Line by line, repeat the material below exactly and skip the images.
=-=-=-=-=
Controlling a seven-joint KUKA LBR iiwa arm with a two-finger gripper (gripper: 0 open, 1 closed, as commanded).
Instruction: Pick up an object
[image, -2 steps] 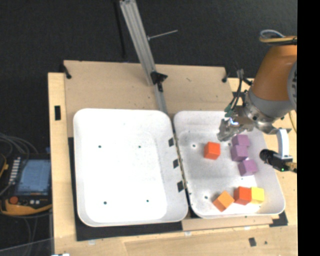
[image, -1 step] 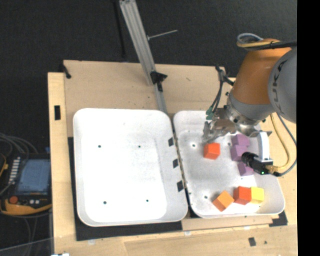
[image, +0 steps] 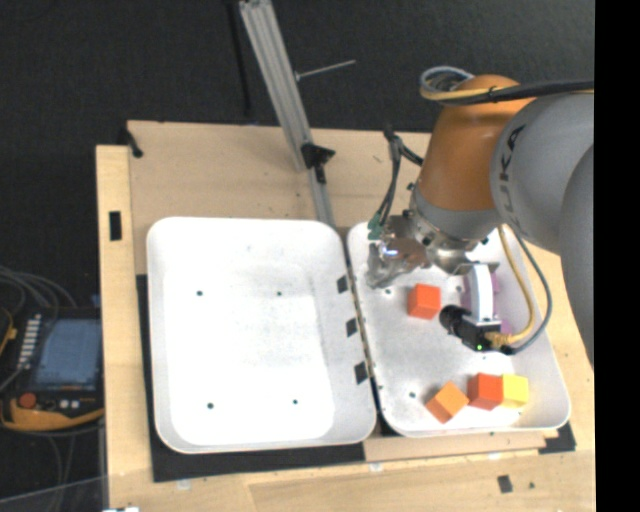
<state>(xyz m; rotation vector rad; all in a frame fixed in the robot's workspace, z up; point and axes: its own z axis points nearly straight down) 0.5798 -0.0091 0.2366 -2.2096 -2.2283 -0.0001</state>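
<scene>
The right bin (image: 400, 400) holds several small blocks. An orange-red cube (image: 424, 301) lies near the bin's middle. At the front sit an orange block (image: 448, 401), a red block (image: 486, 390) and a yellow block (image: 515, 389) close together. A purple and white piece (image: 484, 291) lies partly under the arm. My gripper (image: 385, 265) hangs over the bin's back left corner, left of the orange-red cube, and I see nothing between its fingers. The wrist hides whether the fingers stand apart.
The left bin (image: 250, 330) sits beside the right one, with black clips (image: 352, 325) along the shared rim. A metal strut (image: 290, 110) slants down to the bench behind the bins. A handheld control pendant (image: 60, 365) lies off the bench at the left.
</scene>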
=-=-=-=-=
**SOLUTION FOR THIS PROBLEM:**
Controlling a seven-joint KUKA LBR iiwa arm with a two-finger gripper (gripper: 0 open, 1 closed, as commanded).
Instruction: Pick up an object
[image, -2 steps] 
[image, -1 step] 
[image, +0 steps] 
<state>(xyz m; rotation vector rad; all in a frame fixed in the robot's workspace, z up; point and axes: its own z axis points nearly straight down) 0.5798 -0.0091 0.2366 -2.2096 -2.2283 -0.0001</state>
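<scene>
The right bin (image: 400, 400) holds several small blocks. An orange-red cube (image: 424, 301) lies near the bin's middle. At the front sit an orange block (image: 448, 401), a red block (image: 486, 390) and a yellow block (image: 515, 389) close together. A purple and white piece (image: 484, 291) lies partly under the arm. My gripper (image: 385, 265) hangs over the bin's back left corner, left of the orange-red cube, and I see nothing between its fingers. The wrist hides whether the fingers stand apart.
The left bin (image: 250, 330) sits beside the right one, with black clips (image: 352, 325) along the shared rim. A metal strut (image: 290, 110) slants down to the bench behind the bins. A handheld control pendant (image: 60, 365) lies off the bench at the left.
</scene>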

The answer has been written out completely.